Anthony Doerr, Wolkenkuckucksland
erschienen bei C.H.Beck
Mit „Wolkenkuckucksland“, einem herausragenden Schmöker dieses Leseherbsts, hat Anthony Doerr ein faszinierendes und fesselndes Buch geschrieben, dessen vielschichtiger Inhalt kaum kurz zusammenzufassen ist. Die Handlung ist in mehrere Erzählstränge aufgeteilt, die sich über einen geschickten Kniff des Autors miteinander verbinden:
Die dreizehnjährige Anna arbeitet im Konstantinopel des Jahres 1453 als Stickerin für den strengen Kalaphates. Die Sarazenen stehen vor den Toren Konstantinopels und Anna ist nur allzu klar, dass die alten Mauern der Stadt dem Heer des Sultans nicht standhalten können.
An einem schicksalhaften Abend im 21. Jahrhundert treffen in Lakeport, Idaho der Rentner Zeno und der etwa sechzehnjährige Seymour aufeinander. Während Zeno im Oberstock der Stadtbibliothek mit einer Kindergruppe ein Theaterstück probt, platziert Seymour im Erdgeschoss eine Bombe.
Seit mehr als sechzig Jahren ist das Raumschiff Argos schon unterwegs, um auf einem erdähnlichen Planeten eine neue menschliche Zivilisation zu begründen. Die Erde ist mittlerweile nahezu unbewohnbar geworden und die Argos trägt, gebündelt in einer selbständigen künstlichen Intelligenz, eine Art kulturelles und biologisches Gedächtnis in die Zukunft. Durch eine tragische Entwicklung ist die fünfzehnjährige Konstance die scheinbar letzte Überlebende der Besatzung und allein mit ihrer Verzweiflung – und dem Wissensschatz.

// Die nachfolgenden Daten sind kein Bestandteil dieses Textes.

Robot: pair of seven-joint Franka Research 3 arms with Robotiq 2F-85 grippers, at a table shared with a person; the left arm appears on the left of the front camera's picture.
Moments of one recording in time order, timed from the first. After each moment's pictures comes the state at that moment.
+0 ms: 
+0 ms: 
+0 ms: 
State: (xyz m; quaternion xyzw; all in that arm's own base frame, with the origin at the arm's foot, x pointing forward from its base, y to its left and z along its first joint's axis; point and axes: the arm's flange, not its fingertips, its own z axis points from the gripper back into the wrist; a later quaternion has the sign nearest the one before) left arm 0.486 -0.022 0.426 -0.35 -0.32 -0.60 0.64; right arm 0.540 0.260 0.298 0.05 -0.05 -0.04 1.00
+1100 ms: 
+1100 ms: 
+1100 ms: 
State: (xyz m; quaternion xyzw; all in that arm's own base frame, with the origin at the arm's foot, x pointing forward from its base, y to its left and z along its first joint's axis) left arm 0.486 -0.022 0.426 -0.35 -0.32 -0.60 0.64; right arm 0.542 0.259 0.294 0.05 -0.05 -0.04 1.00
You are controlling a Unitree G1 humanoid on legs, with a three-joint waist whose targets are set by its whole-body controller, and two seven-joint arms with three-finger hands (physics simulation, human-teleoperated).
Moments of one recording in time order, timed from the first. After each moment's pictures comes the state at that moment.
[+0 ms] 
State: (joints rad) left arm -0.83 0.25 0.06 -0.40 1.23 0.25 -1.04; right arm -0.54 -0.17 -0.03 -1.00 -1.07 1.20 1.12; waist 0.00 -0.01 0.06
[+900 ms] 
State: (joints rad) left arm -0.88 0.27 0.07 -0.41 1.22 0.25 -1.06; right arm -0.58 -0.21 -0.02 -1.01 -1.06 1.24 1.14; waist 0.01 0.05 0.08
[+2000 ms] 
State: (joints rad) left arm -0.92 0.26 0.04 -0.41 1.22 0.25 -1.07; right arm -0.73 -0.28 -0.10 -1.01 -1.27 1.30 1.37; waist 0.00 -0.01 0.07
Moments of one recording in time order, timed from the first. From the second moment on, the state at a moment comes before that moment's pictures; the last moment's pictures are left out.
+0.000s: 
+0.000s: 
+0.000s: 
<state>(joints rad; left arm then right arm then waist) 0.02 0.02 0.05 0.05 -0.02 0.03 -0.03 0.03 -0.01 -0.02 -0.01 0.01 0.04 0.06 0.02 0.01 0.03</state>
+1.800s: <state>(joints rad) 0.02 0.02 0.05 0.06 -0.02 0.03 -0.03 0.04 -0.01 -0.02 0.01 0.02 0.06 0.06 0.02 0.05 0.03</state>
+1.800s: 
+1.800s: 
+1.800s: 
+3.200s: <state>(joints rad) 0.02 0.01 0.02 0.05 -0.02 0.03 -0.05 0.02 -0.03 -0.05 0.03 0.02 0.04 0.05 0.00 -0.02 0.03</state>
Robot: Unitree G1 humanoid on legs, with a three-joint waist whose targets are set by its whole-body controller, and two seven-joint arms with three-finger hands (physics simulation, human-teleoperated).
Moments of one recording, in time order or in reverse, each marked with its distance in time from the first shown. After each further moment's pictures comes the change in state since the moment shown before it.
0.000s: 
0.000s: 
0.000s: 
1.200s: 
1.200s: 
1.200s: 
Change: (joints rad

Changierend zwischen historischem Roman, sozialkritischer Gegenwartsbeschreibung und Dystopie war es sicherlich kein leichtes Unterfangen, diese Stränge miteinander zu einem Roman zu verbinden. Das gelingt Anthony Doerr doch durchgängig überzeugend: Eine Erzählung eines antiken Autors verbindet die drei Romanebenen. Antonius Diogenes Bericht über die abenteuerliche Reise des Hirten Aethon in die Wolkenstadt ist eine Schelmengeschichte, die ihrem Publikum zeigt, dass das scheinbar Unmögliche doch möglich werden kann. Die drei Protagonisten von Anthony Doerrs Roman tragen in ihrer jeweiligen Zeit dazu bei, dass die Erzählung vom Wolkenkuckucksland nicht in Vergessenheit gerät und ihre hoffnungsspendende Botschaft weiter tragen kann. „Wolkenkuckucksland“ ist ein abwechslungsreiches Leseerlebnis für alle ab 14 Jahren.